Году в одна тысяча девятьсот семьдесят пятом или шестом, точно не помню, я случайно попал на выставку умельца из Армении по фамилии, кажется, Сядристый. Да, точно – Николай Сергеевич Сядристый. Странноватая фамилия и банальное имя с отчеством засели в памяти гвоздиком. Сядристый называл себя «микротехником». Под словом «микротехника» он разумел сверхтонкое умение человека изготавливать или производить чего-нибудь изящное сверхмалых размеров.
На выставке через микроскоп любой желающий дивился акварелям, выполненным на срезе зернышка дикой яблони, народ имел счастье посмотреть в увеличении 1 к 10 000 на самое маленькое в мире изделие – шахматную фигурку на кончике швейной иглы, причем кончик иглы выглядел как едва скругленная сфера.
Микроаккумулятор, сделанный микротехником, имел размер в половинку макового зернышка, а сверхминиатюрный электромотор Сядристый прицепил к лапке муравья.
Помнится, еще в семьдесят пятом я удивился, отчего сей современный Левша устраивает выставки, а не служит на благо родимых органов, сами понимаете, каких. Вне всяких сомнений – микроскопический радиомаячок у меня на ладони создан асом микротехники, которому, как и Сядристому, блоху подковать раз плюнуть.
Интересно, один ли я такой – спутник на орбите интересов Корейца? Нет, конечно! Помимо меня, на Корейца работают еще несколько человек из числа ветеранов «боев без правил».

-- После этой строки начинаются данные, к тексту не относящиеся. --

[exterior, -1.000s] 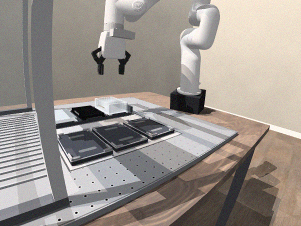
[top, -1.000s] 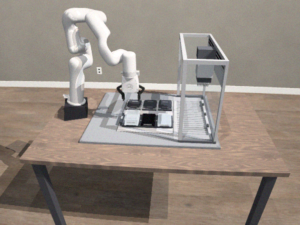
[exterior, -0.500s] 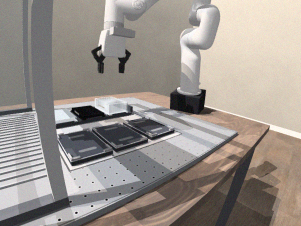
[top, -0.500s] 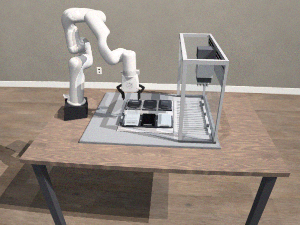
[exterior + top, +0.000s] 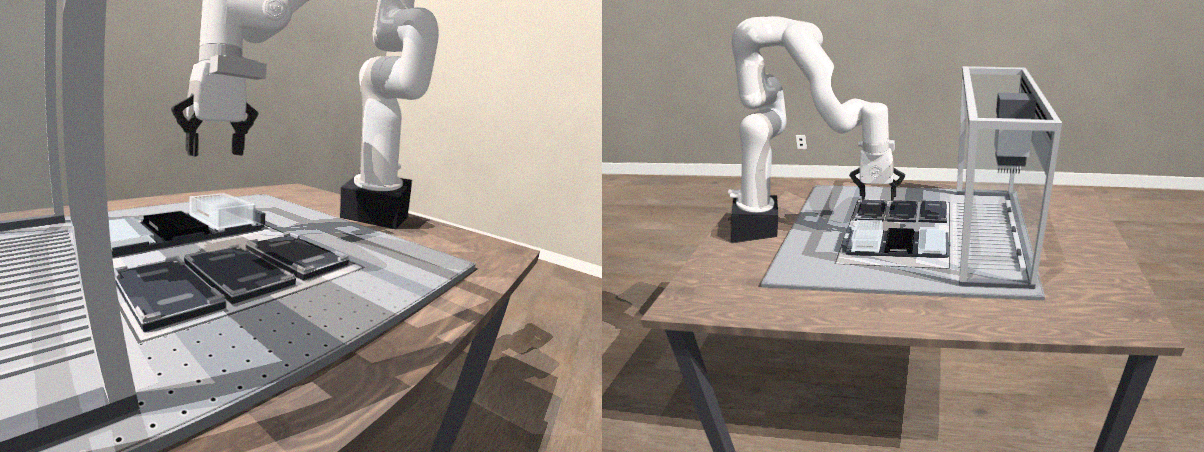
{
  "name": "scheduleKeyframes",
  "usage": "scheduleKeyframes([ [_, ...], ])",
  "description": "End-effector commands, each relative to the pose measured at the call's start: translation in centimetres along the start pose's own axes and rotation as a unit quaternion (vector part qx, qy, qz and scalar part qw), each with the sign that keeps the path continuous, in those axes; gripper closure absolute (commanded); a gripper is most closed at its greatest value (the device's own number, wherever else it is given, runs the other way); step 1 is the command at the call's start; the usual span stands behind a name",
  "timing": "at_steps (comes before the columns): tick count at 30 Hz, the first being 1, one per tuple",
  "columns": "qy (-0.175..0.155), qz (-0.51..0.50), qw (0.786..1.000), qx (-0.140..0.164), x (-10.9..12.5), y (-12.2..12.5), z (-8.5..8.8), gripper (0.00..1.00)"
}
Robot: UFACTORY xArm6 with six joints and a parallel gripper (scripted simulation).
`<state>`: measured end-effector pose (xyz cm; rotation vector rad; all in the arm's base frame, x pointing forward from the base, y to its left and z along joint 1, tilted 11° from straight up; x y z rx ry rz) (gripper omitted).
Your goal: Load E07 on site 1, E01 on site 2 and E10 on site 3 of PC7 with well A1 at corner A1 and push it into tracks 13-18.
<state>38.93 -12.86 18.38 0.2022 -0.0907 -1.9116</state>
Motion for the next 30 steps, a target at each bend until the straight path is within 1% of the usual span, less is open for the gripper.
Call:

Кого-то Кореец завербовал, посулив деньги, кого-то запугал, и каждый считает себя единственным агентом Корейца. Кто-то сам, добровольно, дал вшить себе под кожу микромаячок, кому-то его вставили вместо пломбы в зуб под наркозом. Один агент, как и я, получил задание устранить Баранова, перед другим поставлена задача просто оказаться рядом с ученым-предателем. Задачи и задания товарища Корейца не столь важны, важно, что однажды все радиомаячки сойдутся в единой точке, в точке, где бойцам предстоит тестировать «эликсир Тора». И наступит время «ч», спецназ накроет пресловутую «точку», где собралось кучкой радиофицированное «мясо», Кореец захватит рабочий образец «вакцины Тора», пленит предателя Баранова и заработает орден. А до того, до часа «ч», ни за Акуловым, ни за прочими фигурантами «дела Тора» никакой слежки не ведется, все чисто. Лишь отслеживаются радиосигналы, подаваемые нами, пешками Корейца, «куклами» с начинкой, «мясом» с радиоклеймом...
Я спрятал радиомаячок в кармане джинсов, замотал ранку на плече марлей бинта, надел пальто, повязал шарф и пошел прежним бездорожьем к шоссе на Москву.